*What needs to be done:* Where the records below reach the line containing "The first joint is", start transcribing, and end with the line containing "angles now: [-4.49", exactly and with nothing else added.

*Data supplied:*
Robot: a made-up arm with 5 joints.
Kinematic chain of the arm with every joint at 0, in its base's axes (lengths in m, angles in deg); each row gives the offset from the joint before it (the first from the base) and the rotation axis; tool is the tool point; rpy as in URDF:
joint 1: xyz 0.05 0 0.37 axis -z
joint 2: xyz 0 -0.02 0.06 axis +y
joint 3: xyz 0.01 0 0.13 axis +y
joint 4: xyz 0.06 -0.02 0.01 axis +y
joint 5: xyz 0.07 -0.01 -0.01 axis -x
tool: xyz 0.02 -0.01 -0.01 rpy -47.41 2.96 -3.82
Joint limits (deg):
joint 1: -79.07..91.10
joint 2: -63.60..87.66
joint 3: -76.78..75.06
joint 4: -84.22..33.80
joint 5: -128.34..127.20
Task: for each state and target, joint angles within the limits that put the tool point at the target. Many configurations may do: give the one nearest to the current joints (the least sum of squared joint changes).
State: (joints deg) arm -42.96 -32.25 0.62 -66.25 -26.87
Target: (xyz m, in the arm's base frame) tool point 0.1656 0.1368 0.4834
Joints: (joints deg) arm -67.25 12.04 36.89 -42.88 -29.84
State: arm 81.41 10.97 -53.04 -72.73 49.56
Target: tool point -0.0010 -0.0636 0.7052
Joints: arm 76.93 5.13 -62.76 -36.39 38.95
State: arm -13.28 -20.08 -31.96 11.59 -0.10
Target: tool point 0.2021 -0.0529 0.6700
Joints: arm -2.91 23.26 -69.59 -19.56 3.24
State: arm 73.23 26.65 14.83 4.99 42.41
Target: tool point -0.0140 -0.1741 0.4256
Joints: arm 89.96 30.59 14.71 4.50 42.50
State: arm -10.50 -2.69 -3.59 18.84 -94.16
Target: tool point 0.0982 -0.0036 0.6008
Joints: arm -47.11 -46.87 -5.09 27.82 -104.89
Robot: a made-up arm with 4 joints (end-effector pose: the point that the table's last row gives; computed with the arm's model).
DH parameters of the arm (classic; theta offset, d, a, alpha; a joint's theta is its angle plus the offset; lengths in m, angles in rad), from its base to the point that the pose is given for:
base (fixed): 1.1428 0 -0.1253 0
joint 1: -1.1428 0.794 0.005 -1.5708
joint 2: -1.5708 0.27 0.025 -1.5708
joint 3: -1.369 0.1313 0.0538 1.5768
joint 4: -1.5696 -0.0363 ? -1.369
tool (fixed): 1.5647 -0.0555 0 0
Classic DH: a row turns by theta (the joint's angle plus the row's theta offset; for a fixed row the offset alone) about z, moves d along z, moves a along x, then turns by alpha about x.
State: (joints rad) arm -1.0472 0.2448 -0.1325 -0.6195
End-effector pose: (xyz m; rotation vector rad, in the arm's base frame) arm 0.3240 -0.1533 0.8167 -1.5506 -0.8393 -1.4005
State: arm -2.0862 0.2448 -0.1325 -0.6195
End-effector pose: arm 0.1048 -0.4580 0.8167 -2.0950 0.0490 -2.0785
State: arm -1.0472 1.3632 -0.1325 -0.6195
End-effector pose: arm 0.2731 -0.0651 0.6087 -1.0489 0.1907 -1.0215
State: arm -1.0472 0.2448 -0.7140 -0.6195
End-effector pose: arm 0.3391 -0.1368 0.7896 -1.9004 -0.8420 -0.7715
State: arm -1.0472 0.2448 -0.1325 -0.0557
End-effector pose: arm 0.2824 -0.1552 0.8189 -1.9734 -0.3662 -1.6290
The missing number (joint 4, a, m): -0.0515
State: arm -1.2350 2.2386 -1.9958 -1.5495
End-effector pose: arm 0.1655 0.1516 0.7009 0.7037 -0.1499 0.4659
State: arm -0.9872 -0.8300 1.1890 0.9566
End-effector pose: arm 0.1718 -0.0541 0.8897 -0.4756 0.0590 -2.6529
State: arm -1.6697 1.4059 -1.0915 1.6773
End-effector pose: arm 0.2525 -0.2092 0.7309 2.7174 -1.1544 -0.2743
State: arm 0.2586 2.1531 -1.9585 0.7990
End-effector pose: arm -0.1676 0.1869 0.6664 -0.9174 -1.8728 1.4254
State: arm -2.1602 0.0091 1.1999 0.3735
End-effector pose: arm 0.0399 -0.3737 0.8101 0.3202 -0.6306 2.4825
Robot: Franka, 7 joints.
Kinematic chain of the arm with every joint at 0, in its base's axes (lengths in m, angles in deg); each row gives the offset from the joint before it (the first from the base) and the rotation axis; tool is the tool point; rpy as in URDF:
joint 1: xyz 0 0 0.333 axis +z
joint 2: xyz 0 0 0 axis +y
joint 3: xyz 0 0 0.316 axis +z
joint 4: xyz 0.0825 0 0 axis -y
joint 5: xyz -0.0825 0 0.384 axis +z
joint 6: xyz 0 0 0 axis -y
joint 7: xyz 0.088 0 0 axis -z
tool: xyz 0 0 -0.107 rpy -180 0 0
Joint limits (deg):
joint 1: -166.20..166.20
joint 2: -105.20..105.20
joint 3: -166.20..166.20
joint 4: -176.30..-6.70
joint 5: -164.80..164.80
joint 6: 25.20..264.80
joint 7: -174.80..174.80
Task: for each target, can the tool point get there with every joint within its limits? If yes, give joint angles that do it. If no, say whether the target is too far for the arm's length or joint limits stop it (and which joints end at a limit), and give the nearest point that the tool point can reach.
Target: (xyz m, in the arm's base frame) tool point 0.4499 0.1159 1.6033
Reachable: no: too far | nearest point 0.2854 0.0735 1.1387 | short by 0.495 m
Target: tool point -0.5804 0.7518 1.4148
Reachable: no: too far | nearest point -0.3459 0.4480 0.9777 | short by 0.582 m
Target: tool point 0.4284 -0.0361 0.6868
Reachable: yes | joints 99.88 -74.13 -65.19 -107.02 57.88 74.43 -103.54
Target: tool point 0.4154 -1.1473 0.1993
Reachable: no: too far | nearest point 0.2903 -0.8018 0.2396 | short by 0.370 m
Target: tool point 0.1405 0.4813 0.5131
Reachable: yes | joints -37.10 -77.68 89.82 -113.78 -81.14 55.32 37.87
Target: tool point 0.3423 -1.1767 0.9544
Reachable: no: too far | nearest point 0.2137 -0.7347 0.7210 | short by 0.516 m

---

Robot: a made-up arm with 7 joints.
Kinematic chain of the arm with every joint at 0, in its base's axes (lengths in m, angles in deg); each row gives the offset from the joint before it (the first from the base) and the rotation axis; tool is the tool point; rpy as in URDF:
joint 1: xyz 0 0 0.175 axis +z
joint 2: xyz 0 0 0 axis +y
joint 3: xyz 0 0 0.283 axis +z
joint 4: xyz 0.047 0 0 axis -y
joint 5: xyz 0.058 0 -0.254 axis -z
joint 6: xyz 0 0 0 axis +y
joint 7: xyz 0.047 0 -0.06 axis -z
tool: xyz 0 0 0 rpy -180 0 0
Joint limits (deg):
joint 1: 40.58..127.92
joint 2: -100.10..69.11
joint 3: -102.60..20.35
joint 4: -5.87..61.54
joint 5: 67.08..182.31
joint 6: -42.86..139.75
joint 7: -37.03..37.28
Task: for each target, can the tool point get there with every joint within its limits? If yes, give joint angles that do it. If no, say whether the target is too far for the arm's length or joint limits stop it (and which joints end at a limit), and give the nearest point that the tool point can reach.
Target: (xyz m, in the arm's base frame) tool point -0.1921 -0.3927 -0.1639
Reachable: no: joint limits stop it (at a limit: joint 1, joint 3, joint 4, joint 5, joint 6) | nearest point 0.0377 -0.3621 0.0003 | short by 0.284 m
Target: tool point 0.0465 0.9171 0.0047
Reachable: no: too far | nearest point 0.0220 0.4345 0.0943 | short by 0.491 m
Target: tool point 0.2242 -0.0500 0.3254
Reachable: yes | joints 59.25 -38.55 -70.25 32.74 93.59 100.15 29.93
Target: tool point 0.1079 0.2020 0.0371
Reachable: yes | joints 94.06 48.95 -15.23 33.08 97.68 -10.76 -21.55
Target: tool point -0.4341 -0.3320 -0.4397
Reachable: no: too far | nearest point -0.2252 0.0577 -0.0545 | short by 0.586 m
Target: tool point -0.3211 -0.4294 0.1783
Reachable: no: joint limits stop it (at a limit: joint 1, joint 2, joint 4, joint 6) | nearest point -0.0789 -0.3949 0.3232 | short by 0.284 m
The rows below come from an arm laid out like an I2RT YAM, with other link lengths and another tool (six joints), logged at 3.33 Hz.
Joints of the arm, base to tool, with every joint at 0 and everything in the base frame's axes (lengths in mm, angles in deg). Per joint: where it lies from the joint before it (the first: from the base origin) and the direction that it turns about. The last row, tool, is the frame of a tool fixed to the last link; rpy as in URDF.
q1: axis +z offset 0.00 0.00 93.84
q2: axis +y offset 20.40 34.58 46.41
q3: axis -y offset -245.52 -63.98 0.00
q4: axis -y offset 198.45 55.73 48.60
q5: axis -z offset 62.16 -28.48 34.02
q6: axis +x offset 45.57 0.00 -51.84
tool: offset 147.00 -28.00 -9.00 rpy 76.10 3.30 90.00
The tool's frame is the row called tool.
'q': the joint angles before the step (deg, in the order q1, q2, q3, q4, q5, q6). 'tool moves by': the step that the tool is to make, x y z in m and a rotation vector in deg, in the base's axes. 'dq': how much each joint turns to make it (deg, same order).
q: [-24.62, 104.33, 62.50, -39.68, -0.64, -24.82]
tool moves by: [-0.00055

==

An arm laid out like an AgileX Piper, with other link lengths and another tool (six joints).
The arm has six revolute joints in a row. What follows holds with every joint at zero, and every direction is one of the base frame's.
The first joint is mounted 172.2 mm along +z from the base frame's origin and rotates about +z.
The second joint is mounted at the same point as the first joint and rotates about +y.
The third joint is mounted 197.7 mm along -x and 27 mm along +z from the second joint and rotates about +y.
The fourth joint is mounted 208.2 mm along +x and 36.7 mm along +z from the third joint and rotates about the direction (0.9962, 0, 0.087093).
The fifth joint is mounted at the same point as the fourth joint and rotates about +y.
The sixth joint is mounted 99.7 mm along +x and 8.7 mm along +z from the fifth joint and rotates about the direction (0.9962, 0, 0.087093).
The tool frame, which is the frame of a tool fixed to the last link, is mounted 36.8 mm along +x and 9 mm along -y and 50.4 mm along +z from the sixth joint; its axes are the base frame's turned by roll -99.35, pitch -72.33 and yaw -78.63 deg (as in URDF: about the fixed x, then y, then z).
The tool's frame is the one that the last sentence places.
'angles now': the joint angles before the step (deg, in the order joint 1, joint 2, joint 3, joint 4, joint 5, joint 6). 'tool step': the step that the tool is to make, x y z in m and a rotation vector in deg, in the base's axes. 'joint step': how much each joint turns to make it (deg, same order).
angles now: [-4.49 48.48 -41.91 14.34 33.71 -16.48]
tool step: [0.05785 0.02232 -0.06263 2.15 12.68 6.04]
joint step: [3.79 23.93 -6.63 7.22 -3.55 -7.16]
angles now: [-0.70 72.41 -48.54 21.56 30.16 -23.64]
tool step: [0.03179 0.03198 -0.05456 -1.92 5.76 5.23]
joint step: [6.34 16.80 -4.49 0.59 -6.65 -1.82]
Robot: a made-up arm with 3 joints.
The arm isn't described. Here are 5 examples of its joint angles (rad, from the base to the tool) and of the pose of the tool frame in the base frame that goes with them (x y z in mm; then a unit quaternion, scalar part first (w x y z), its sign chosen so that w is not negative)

*Answer section:*
The first joint is mounted 172.2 mm along +z from the base frame's origin and rotates about +z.
The second joint is mounted at the same point as the first joint and rotates about +y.
The third joint is mounted 197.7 mm along -x and 27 mm along +z from the second joint and rotates about +y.
The fourth joint is mounted 208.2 mm along +x and 36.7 mm along +z from the third joint and rotates about the direction (0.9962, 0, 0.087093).
The fifth joint is mounted at the same point as the fourth joint and rotates about +y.
The sixth joint is mounted 99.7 mm along +x and 8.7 mm along +z from the fifth joint and rotates about the direction (0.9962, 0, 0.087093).
The tool frame, which is the frame of a tool fixed to the last link, is mounted 36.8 mm along +x and 9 mm along -y and 50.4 mm along +z from the sixth joint; its axes are the base frame's turned by roll -99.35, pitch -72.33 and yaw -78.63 deg (as in URDF: about the fixed x, then y, then z).
The tool's frame is the one that the last sentence places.
'angles now': the joint angles before the step (deg, in the order joint 1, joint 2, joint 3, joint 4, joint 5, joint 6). 'tool step': the step that the tool is to make, x y z in m and a rotation vector in deg, in the base's axes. 'joint step': how much each joint turns to make it (deg, same order).
angles now: [-4.49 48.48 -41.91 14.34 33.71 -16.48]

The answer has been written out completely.